I couldn’t understand why people would take a cookie cutter that was boring and poorly designed. [third-party]He said that booking engine was a great way to show you care about your physical experience and all the details in your hotel are authentic and original.”
Through his efforts, more guests booked directly through the Hoxton website. This boutique hotel brand is owned by Ennismore. Pasricha estimates that approximately 50% of all direct bookings come from this source.
Flexy Time was also possible thanks to this feature, which allows guests to check out or in to a room at any time, instead of waiting for an established time. Pasricha stated that guests won’t need to spend five hours in the lobby after landing on red-eye flights.
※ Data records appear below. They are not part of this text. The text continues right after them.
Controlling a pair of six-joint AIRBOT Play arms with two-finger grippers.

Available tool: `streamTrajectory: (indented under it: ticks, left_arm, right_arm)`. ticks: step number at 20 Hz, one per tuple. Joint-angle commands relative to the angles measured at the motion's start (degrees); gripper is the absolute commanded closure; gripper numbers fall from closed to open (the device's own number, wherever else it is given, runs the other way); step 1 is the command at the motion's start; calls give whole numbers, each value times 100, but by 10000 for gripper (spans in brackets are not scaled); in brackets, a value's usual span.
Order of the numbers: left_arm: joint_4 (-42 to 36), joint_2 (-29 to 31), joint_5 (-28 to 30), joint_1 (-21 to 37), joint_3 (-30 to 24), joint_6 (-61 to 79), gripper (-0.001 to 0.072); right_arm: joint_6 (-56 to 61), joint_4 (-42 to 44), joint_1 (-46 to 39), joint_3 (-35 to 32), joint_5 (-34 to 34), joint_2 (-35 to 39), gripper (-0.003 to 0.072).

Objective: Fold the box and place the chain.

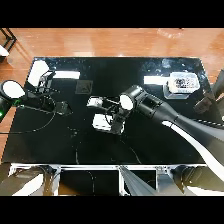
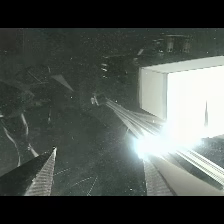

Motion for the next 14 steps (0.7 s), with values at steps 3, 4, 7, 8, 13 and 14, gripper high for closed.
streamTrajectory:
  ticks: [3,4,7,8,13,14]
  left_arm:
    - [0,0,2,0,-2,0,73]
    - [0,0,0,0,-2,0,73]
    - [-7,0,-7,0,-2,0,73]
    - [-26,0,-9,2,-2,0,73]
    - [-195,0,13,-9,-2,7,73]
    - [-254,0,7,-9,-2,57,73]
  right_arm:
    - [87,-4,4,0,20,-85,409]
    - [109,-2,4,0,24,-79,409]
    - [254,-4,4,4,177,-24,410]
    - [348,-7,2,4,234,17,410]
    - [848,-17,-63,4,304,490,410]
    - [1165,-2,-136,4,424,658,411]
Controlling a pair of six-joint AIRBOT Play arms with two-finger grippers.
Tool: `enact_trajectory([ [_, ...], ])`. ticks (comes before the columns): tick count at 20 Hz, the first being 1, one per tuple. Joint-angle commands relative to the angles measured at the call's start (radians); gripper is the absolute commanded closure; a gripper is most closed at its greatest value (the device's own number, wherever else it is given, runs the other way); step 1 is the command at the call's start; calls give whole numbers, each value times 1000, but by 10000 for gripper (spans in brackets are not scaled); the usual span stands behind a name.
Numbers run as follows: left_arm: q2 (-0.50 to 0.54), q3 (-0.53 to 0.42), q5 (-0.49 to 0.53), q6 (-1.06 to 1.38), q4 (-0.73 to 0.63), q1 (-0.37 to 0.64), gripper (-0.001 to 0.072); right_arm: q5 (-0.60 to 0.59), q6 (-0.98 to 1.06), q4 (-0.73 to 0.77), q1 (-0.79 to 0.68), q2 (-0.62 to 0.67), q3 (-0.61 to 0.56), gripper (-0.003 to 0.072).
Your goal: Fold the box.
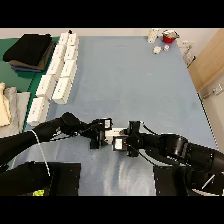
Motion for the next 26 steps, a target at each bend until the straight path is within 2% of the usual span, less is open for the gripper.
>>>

Flexy Time poses a more logistical and operational problem, but has allowed Hoxton to stand out from other hotel brands. The system asks guests what time they plan to arrive, and when they want to depart.
He said, “Having control over the technology allows for you to have these innovations and iterations, which has, for us, earned a lot loyalty among our guests.”
Ennismore is currently expanding Flexy Time’s 14-brand portfolio. This includes, among other things, the Scottish hotel Gleneagles and So/. This joint venture is the company. AccorFrench hospitality brand,.
Wyndham is also looking for unique ways to differentiate itself with its investments. It launched its first website two weeks ago. a road trip planning featureThe app offers route suggestions and the ability to create trip plans. Strickland also stated that it is making investments in electric vehicle charging stations.
For companies looking to create loyalty among their customers, mobile apps can be a great tool. Companies can use the data they collect to improve their future offerings and services.
Alt. said that while it’s impossible to know what inflation will do to the industry, Alt. believes the pandemic spurred a “new level of appreciation” for the modern systems.
He said that while innovation might slow down, hotels understand there are no turning back for these consumer demand and must adapt to the new technology.